To this former cop, however, daring to "talk back" to a police officer who has overstepped his bounds is a recipe for abuse that the target of State interest deserves. After all, in the "real" world, some people (who are "in charge" of other people) will "get you" if you anger them, so if you do tick off a cop, then too bad for you, idiot. Besides, he informed me, police would never hassle someone unless that person had done something to rile the cop. (Like stand up for one's rights? Verbally complain about abusive behavior? Dare to forget one's "place" in the order of things? Walk down the sidewalk minding one's own business? Sleep in one's own home during a misdirected drug raid?)
But even acknowledging that there are jerks -- and many basically good people -- in uniform hardly means we are supposed to agree docilely with whatever any one of them wants and that we have no right to verbalize our displeasure. I can just hear the echoes of the self-righteous yet timid and passive Virginia burgesses tsk-tsking when Patrick Henry had the "idealistic" gall to declare that he wanted freedom or death and that the king could go hang. Luckily for us, not every American in the late Eighteenth Century clung to the kind of attitudes expressed by this ex-cop. If such arrogant, condescending beliefs had been prevalent among the colonial leaders, we would all still be colonists of England.

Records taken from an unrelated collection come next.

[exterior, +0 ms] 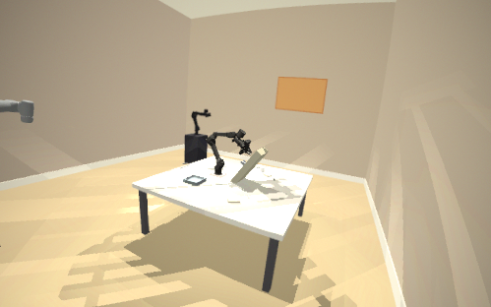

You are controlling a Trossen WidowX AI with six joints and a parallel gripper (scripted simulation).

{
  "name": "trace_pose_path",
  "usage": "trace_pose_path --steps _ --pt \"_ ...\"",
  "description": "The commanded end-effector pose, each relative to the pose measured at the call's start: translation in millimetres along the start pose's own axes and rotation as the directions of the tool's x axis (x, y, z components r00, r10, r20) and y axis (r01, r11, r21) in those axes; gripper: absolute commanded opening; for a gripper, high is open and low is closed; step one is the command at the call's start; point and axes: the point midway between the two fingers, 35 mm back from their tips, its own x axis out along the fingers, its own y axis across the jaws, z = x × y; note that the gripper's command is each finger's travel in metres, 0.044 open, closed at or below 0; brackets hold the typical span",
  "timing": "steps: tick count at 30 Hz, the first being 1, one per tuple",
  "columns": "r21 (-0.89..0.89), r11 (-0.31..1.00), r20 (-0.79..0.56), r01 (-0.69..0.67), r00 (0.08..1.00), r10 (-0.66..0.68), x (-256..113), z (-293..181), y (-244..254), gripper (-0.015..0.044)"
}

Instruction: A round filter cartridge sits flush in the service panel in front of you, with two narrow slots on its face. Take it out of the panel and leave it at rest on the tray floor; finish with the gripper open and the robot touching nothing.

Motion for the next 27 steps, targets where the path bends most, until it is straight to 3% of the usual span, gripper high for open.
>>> trace_pose_path --steps 1,27 --pt "-0.001 1.0 -0.005 -0.007 1.0 0.007 8.0 -1.2 1.7 0.0098" --pt "-0.001 1.0 -0.005 -0.006 1.0 0.006 27.6 -2.0 3.0 0.0098"
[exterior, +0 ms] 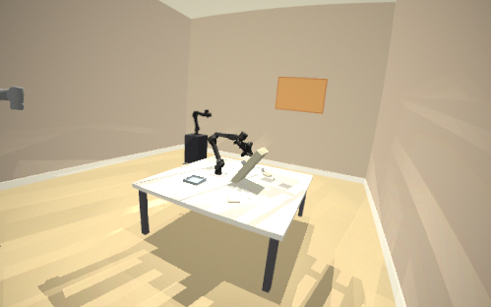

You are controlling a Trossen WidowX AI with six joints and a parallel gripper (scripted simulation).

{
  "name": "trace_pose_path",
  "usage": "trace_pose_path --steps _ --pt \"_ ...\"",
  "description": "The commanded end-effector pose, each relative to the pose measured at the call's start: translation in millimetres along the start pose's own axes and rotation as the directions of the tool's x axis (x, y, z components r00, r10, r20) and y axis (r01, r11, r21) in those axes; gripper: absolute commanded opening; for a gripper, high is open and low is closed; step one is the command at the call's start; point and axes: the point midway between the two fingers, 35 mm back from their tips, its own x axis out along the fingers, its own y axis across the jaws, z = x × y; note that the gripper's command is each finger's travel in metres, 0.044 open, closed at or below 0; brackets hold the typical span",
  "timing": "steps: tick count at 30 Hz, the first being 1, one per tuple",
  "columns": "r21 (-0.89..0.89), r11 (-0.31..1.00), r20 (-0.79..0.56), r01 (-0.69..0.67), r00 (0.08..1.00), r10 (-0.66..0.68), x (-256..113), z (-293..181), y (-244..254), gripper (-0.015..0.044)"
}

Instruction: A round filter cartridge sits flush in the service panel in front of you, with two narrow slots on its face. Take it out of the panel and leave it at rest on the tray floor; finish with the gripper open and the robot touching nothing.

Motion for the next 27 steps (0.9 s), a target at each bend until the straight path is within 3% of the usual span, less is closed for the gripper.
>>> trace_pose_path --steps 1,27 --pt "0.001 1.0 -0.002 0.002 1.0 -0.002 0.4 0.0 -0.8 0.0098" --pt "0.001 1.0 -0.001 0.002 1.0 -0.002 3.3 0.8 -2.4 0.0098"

There is no necessary dichotomy between "idealism" (i.e., having and upholding principles) and the "real" world. Indeed, without the former, the latter would be an even more cramped, miserable, and dreary place than it now sometimes is. Only by standing up for what is right -- and for our rights -- is there any chance, at all, of improving life for ourselves, our neighbors, and our descendants. People who are willing to take significant risks to do so deserve our praise, not our censure or, worse, insolent ridicule. Such brave individuals are our only real hope for freedom.
And that's as real as it gets.
For the record: my brother-in-law was a chief of police for twenty years. His daughter and her husband are cops now. My personal relationship with police officers, however, does not change the fact that there are too many cops out there -- now, today -- willing to throw their weight around to intimidate innocent people who resent being hassled. (Consider the "crime" of driving while black.) And, unfortunately, I have little doubt that even my relatives would -- if ordered -- remove me from a sidewalk where I protested the president. Or march into my home and confiscate my weapons if guns were prohibited. Though some might think we have banished that hoary old excuse of "I was just following orders," it is painfully obvious that the number of police officers who would defend our rights by disobeying the directives of their superiors is vanishingly small.